We don’t have scenarios where utility depends upon the amount of time taken to compute results. E.g. Impatient Jim only cooperates if you cooperate within 5 ms. Which precludes vasts searches through proof space about Jims source code.
I find Impatient Jim closer to the problems we face in the real world than Omniscient Omegas. YMMV.
The orthodoxy is not consistently applied :)
What?
Sorry that is after I checked out of keeping up with LW. Have any formal problems like the smoking lesion or sleeping beauty been created from the insight that speed matters?
Should they be? It looks like people here would be receptive if you have an idea for a problem that doesn’t just tell us what we already know. But it also looks to me like the winners of the tournament both approximated in a practical way the search through many proofs approach (LW writeup and discussion here.)
Actually strictly speaking that is game theory not decision theory. Probably worth pointing out. I forgot the distinction for a while myself.
I don’t understand UDT, but TDT can look at the evidence and decide what the other AI actually does. It can even have a probability distribution over possible source codes and use that to estimate expected value. This gives the other AI strong incentive to look for ways to prove its honesty.
I worry that the last paragraph of this post is too optimistic.If “formal proof is insufficient”, that might mean that proceeding formally can’t produce superintelligent AI, in which case indeed we don’t need to worry so much about AI risks—but it might instead mean that proceeding formally produces flaky superintelligent AI. That is, AI that’s just about as smart as we’d have hoped or feared, except that it’s extra-vulnerable to malicious hackers, or it has weird cognitive biases a bit like ours but orders of magnitude more subtle, or it basically operates like a “normal” superintelligence except that every now and then a cosmic ray flips a bit and it decides to destroy the sun.

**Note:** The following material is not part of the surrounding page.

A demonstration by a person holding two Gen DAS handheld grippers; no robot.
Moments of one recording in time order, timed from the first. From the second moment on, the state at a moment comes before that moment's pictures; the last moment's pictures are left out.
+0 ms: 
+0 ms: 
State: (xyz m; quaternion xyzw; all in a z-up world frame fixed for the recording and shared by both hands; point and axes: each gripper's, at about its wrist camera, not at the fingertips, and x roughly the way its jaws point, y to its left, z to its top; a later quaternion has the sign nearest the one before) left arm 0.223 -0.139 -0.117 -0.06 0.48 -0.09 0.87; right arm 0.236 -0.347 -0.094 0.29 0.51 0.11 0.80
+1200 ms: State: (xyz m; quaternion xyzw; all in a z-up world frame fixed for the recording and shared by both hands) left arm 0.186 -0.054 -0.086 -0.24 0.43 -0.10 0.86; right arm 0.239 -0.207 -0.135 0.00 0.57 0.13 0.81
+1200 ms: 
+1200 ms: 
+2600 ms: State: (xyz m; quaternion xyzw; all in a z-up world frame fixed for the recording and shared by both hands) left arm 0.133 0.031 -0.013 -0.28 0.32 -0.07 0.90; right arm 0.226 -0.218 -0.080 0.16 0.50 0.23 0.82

That would not be reassuring.
Yeah.
I think the orthodox MIRI position is not that logical proofs are necessary, or even the most efficient way, to make a super-intelligence. It’s that humans need formal proofs to be sure that the AI will be well-behaved. A random kludgy program might be much smarter than your carefully proven one, but that’s cold comfort if it then proceeds to kill you.
Computer that was expensive a decade ago is a lot less expensive today.

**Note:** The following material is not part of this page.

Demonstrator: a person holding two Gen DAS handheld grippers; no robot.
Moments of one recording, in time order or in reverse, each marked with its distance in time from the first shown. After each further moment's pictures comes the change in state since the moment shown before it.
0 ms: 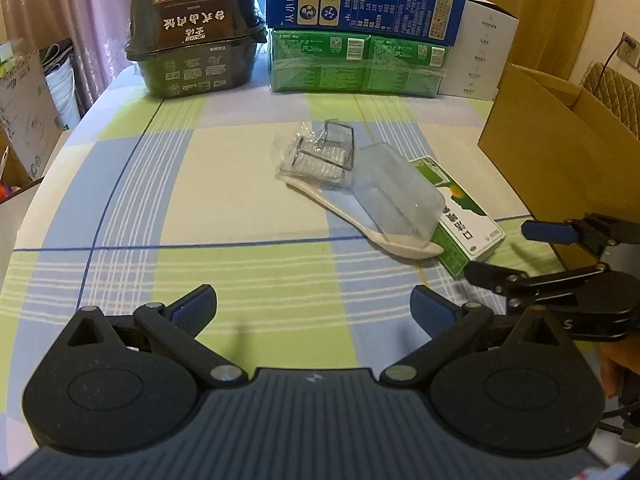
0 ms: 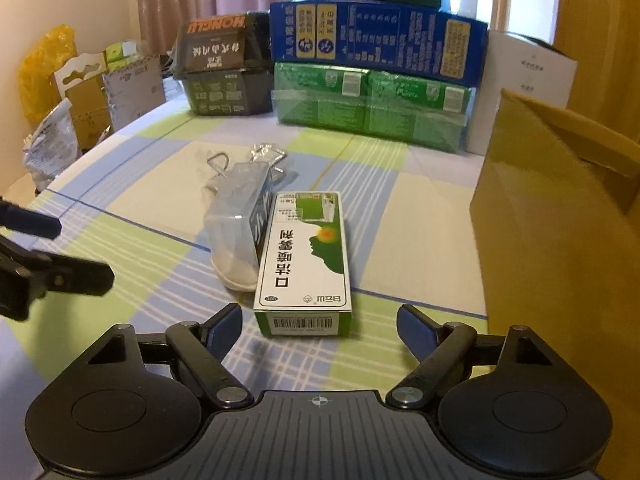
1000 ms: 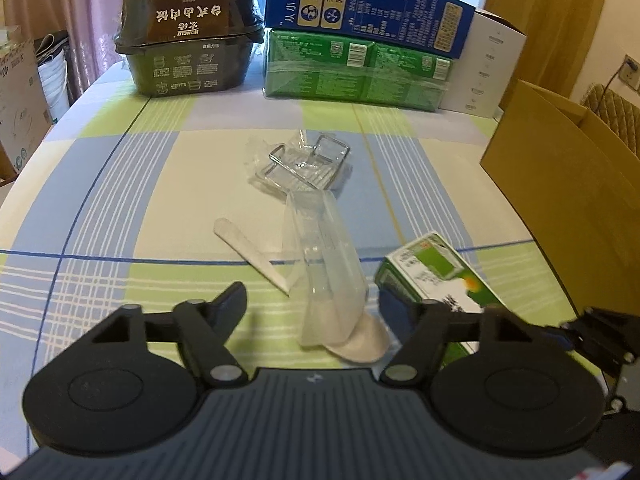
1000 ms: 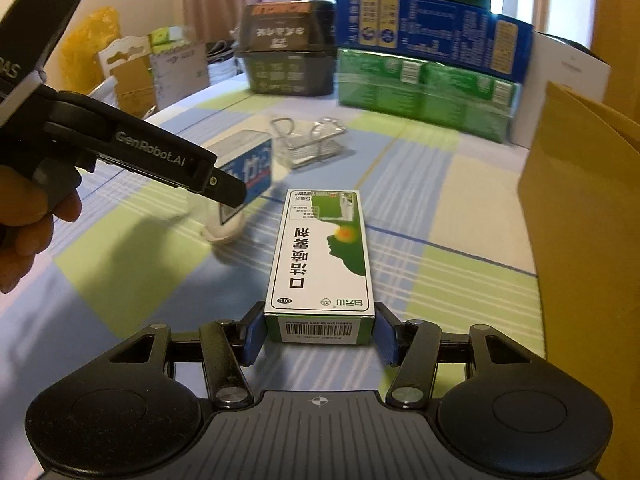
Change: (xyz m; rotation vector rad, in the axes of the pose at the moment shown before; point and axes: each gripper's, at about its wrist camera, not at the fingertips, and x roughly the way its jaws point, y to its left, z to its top) left arm 0.029 0.003 0.009 -0.053 -0.039 -0.046; right arm -0.018 0.037 -0.035 -0.057 0.006 0.089
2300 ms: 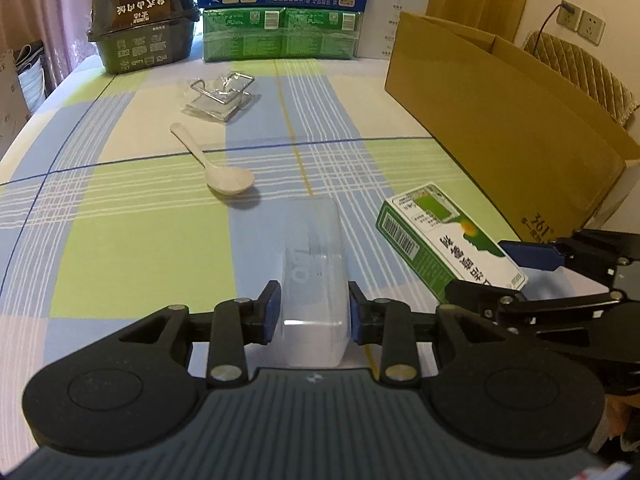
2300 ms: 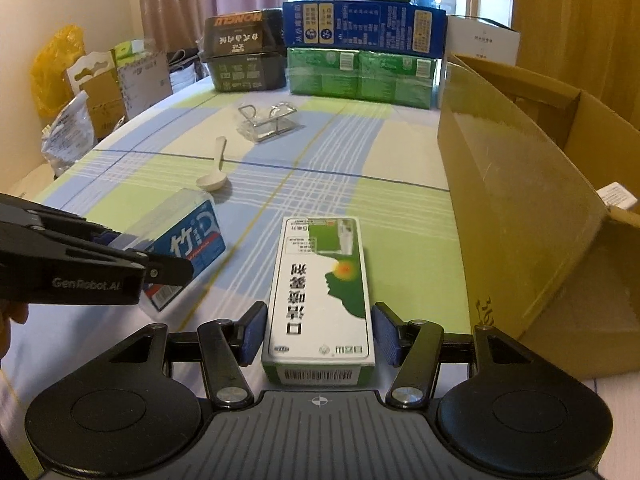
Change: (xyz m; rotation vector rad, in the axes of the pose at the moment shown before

In the Age of Em Hanson lays out how even brain emulations that aren’t smarter than the smartest humans could out-compete humanity very fast.
If formal proof doesn’t work that only indicates that everything is more dangerous because you can’t use it to create safety.
I didn’t mean to imply that advanced computing (whether it is AI, IA or Ems) was not potentially dangerous. See my reply to Viliam for my current strategy.
Nothing is more dangerous, it is as dangerous as it was :) It is more dangerous if formal proof doesn’t work and everyone who cares about AI safety is working on formal proofs.
You can’t prove everything you want to know about physics with formal proofs. That doesn’t mean that it isn’t valuable that physicist prove theorems about abstract physical laws.
It’s also not the case that everyone working on FAI tries the same approach.
I think the physicist and the AI researcher are in different positions.
One can chop a small bit off the world and focus on that, at a certain scale or under certain conditions.
The other has to create something that can navigate the entire world and potentially get to know it in better or very different ways than we do. It is unbounded in what it can know and how it might be best shaped.
It is this asymmetry that I think makes their jobs very different.
Thanks. I had almost written off LW and by extension MIRI completely inimical to proof based AI research. I’m a bit out of the loop have you got any recommendations of people working along the lines I am thinking?
If you look at the CFAR theory of action of first focusing on getting reasoning right to think more clearly about AI risk, that’s not a strategy based on mathematical proofs.